BRIEF: Each line of the data below that holds the word "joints" is to be reported in full.

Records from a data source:
────────────────────

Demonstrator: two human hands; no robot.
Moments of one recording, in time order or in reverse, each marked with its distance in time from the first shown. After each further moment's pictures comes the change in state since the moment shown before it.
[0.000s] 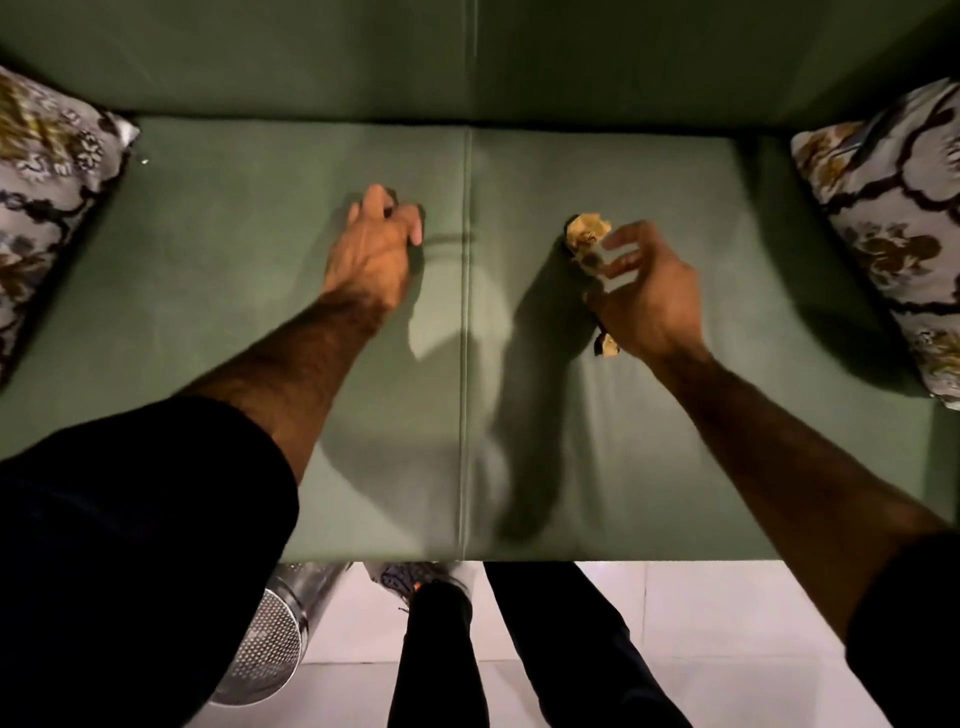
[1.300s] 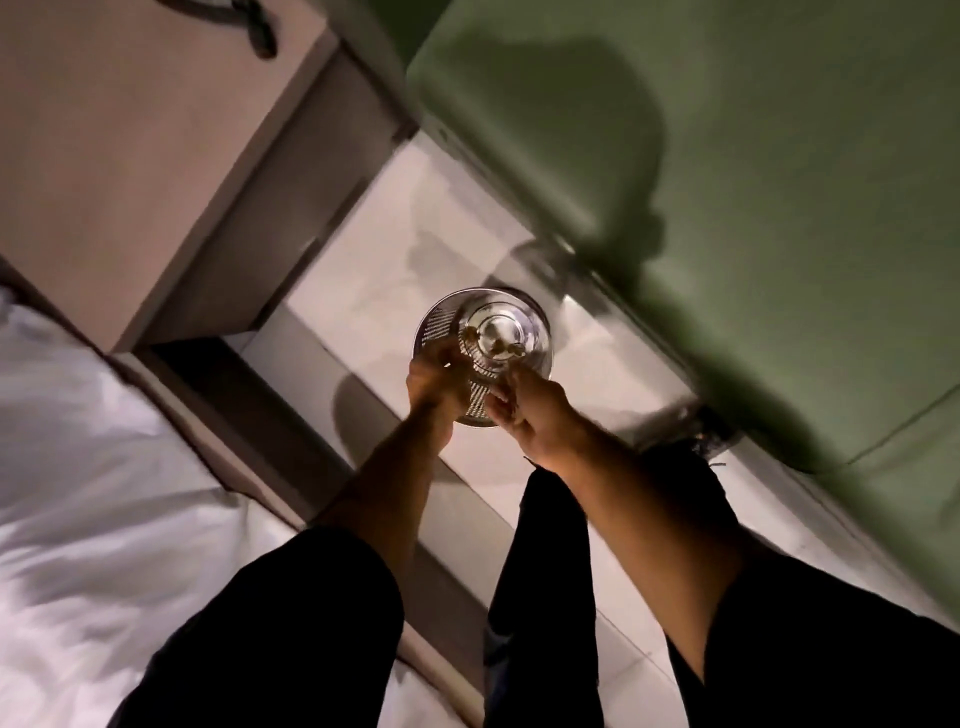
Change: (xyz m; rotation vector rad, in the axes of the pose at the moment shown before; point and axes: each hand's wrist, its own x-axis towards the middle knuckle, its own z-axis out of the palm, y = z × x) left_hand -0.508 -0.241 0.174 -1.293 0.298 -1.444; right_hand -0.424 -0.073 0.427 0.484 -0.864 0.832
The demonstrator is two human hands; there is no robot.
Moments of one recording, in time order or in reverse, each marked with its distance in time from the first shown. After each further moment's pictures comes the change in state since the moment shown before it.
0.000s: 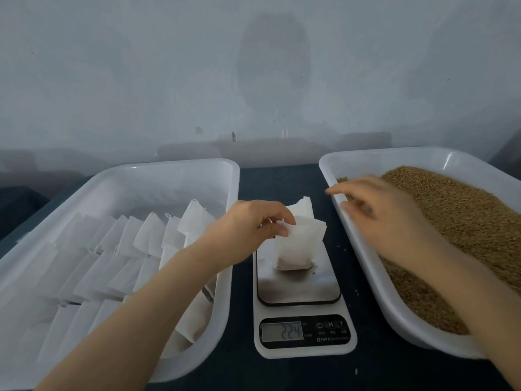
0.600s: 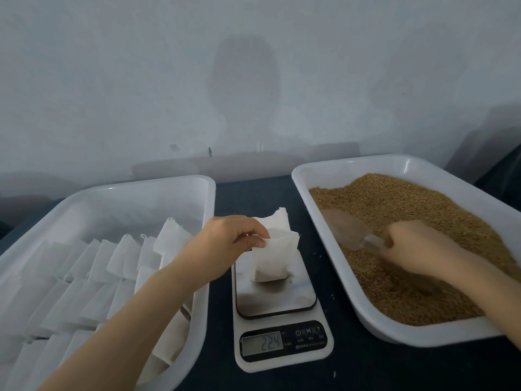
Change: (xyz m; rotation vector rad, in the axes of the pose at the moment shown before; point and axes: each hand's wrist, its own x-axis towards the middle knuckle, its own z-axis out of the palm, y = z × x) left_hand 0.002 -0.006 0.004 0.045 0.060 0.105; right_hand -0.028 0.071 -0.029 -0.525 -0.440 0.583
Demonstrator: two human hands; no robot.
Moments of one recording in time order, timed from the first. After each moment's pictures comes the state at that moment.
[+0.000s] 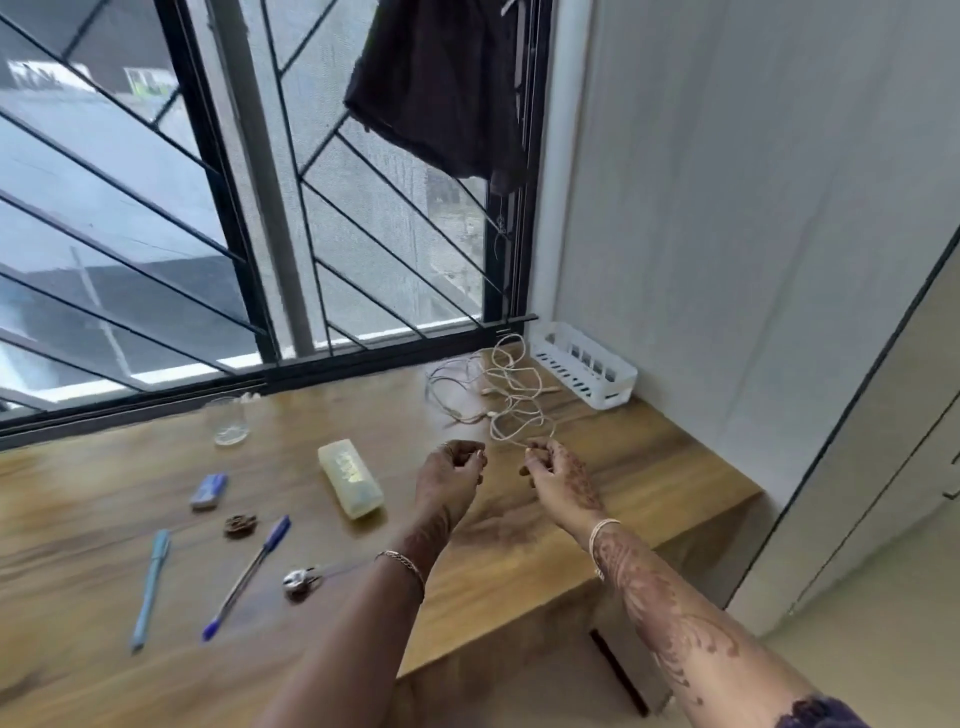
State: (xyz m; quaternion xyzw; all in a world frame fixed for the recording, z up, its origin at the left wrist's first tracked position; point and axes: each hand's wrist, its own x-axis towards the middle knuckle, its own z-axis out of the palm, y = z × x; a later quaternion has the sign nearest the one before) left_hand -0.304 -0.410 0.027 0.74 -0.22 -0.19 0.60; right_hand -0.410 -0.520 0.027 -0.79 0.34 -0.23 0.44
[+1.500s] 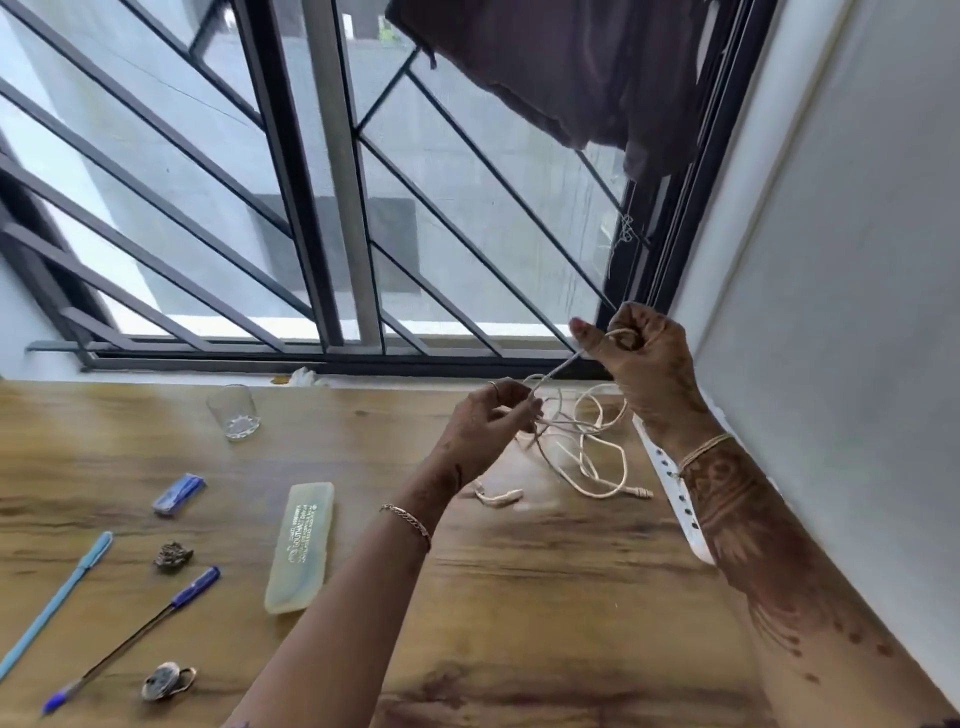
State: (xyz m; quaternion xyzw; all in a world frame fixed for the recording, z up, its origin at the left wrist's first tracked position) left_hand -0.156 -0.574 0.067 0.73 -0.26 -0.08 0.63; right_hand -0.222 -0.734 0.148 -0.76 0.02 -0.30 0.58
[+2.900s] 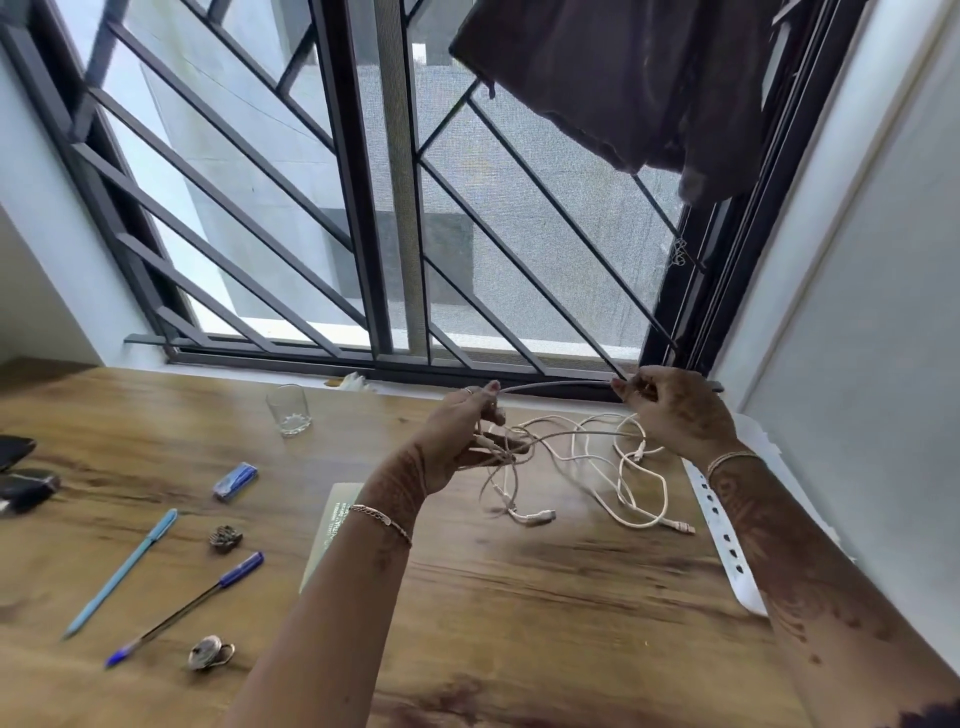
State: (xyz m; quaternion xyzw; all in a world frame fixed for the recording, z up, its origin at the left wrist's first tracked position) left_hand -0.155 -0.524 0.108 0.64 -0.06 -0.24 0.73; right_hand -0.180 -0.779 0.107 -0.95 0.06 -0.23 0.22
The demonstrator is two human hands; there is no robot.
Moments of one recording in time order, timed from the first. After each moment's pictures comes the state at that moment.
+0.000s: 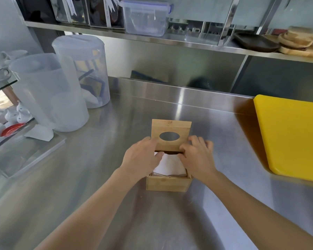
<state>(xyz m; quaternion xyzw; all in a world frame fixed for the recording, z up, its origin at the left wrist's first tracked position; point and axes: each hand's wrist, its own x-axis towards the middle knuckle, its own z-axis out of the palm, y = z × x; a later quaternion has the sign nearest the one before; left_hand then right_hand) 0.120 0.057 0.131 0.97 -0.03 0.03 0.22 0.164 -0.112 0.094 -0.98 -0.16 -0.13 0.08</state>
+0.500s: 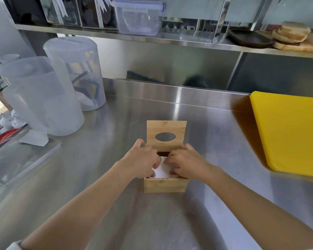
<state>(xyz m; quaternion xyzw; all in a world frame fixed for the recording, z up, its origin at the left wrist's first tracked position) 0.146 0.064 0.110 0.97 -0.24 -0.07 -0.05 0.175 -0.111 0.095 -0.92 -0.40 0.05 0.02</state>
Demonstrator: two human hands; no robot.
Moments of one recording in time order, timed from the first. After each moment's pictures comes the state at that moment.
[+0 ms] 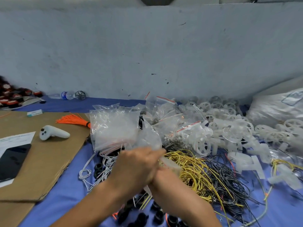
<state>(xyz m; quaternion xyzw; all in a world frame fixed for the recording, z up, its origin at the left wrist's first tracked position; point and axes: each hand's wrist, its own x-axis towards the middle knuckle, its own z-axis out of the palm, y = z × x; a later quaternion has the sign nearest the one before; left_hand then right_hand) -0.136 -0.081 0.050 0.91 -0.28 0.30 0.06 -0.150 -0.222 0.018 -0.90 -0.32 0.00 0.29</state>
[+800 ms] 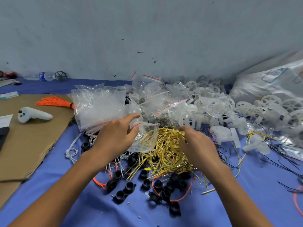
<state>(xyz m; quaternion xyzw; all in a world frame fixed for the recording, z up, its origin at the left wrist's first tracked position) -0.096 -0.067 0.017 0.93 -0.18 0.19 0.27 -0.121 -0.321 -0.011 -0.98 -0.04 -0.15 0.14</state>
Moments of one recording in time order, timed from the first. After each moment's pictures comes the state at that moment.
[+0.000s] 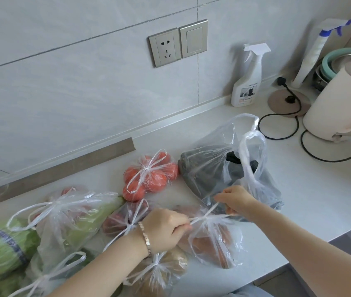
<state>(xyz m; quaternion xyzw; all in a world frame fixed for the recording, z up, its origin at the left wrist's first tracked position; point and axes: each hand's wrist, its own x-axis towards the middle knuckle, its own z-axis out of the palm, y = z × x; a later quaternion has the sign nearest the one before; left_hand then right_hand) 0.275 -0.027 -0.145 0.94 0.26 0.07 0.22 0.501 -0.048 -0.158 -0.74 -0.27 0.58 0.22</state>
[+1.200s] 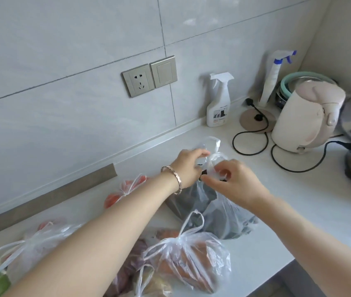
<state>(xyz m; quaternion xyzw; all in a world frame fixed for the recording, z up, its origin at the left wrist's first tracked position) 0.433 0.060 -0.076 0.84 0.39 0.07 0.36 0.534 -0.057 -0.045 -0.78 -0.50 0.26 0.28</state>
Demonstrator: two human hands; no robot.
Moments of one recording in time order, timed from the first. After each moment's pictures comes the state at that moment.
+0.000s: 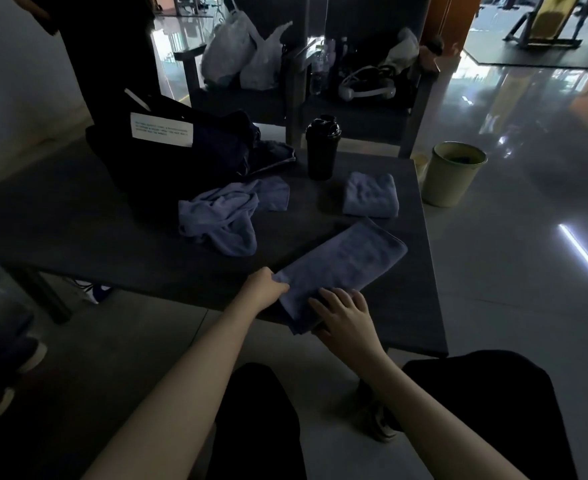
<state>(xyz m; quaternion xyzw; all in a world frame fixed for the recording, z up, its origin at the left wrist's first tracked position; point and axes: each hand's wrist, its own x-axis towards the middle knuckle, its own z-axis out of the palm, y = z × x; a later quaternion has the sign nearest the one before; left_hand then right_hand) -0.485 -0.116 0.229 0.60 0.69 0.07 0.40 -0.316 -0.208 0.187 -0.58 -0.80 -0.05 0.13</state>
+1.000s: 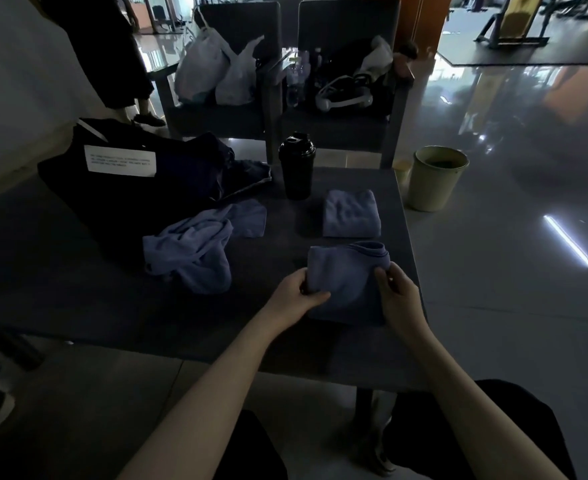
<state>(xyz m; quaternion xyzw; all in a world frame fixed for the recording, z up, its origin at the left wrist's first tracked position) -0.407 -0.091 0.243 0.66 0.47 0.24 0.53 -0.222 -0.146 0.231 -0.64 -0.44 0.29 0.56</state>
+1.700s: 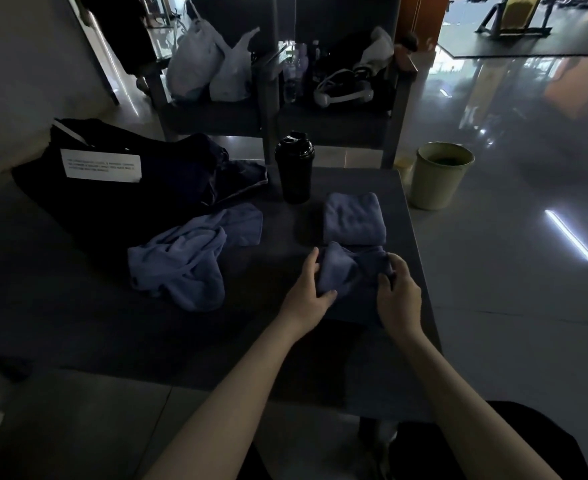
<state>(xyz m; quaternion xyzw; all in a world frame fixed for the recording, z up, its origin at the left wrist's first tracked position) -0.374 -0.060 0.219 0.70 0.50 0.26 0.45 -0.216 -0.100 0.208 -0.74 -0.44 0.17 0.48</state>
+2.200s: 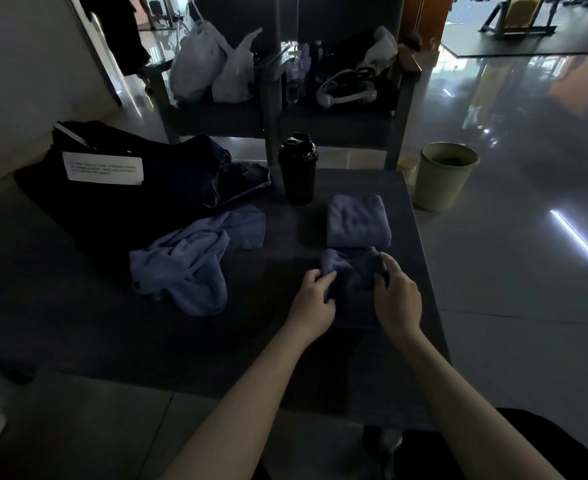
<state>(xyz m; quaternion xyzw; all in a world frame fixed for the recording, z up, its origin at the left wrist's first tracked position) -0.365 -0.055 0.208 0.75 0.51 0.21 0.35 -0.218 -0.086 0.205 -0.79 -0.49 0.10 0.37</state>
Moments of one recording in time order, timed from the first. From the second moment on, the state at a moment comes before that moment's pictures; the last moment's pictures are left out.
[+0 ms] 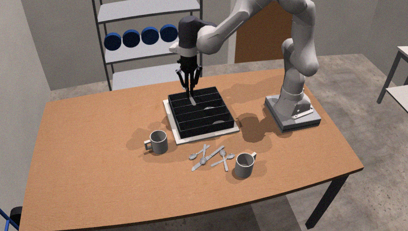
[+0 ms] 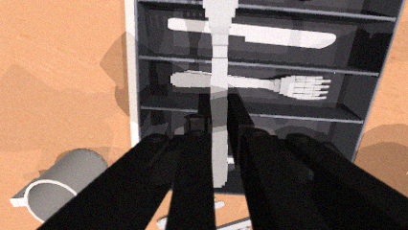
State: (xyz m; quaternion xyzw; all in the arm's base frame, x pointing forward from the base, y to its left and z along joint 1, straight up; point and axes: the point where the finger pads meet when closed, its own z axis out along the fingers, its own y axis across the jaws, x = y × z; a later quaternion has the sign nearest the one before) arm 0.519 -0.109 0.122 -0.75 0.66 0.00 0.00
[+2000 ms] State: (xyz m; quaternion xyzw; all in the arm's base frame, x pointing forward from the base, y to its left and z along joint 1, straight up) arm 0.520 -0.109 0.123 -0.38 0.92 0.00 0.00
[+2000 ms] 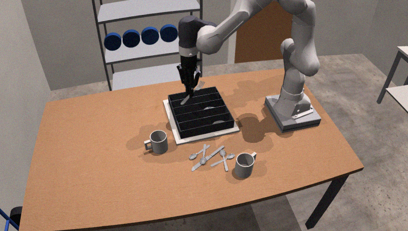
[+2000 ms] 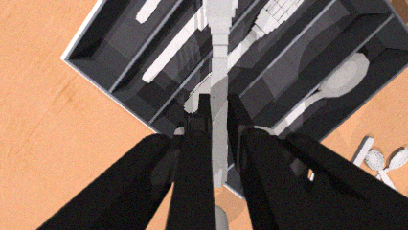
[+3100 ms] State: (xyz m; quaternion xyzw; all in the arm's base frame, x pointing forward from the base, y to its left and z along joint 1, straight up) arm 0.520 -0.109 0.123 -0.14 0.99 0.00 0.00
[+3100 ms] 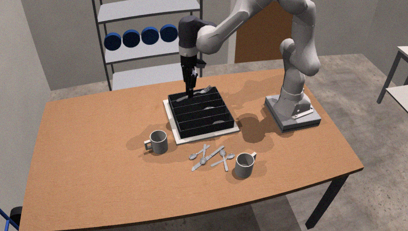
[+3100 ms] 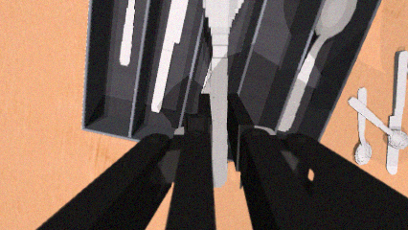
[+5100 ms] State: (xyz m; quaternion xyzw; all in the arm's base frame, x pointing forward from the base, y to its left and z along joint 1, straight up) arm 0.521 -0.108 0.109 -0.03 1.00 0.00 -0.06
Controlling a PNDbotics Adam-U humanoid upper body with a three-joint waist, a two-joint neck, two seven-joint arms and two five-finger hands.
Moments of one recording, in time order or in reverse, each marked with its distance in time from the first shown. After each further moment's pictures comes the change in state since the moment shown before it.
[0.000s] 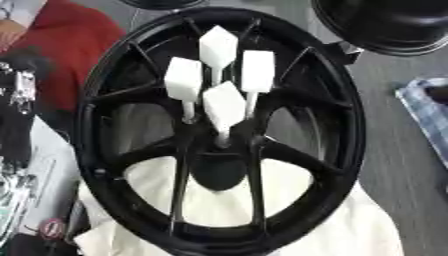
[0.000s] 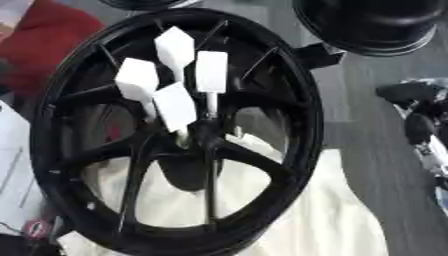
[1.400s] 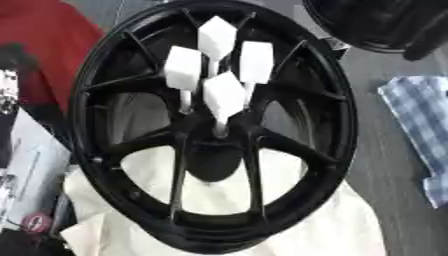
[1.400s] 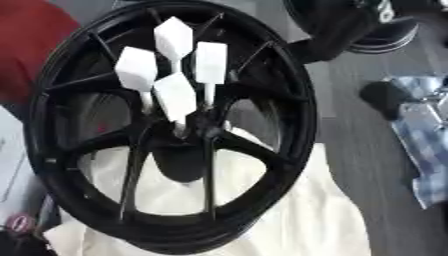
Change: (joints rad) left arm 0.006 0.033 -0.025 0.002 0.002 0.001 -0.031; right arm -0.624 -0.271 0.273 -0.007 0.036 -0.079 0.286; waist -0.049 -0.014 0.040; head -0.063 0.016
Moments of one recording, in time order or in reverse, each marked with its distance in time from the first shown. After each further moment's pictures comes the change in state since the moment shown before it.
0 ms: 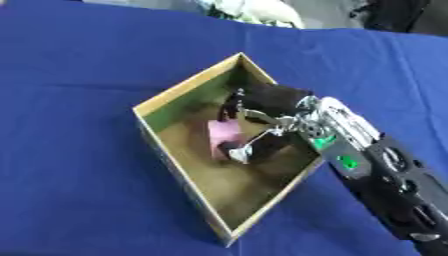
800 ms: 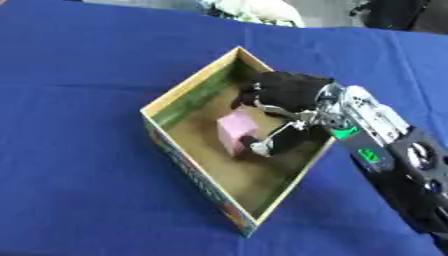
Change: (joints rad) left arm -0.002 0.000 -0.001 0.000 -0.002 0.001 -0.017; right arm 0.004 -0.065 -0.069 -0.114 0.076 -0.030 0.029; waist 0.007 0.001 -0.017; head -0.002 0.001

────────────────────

TASK RESPONSE:
Change: (joints rad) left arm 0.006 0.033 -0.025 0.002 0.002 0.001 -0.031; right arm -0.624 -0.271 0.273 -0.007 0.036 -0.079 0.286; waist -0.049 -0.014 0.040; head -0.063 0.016
Change: (joints rad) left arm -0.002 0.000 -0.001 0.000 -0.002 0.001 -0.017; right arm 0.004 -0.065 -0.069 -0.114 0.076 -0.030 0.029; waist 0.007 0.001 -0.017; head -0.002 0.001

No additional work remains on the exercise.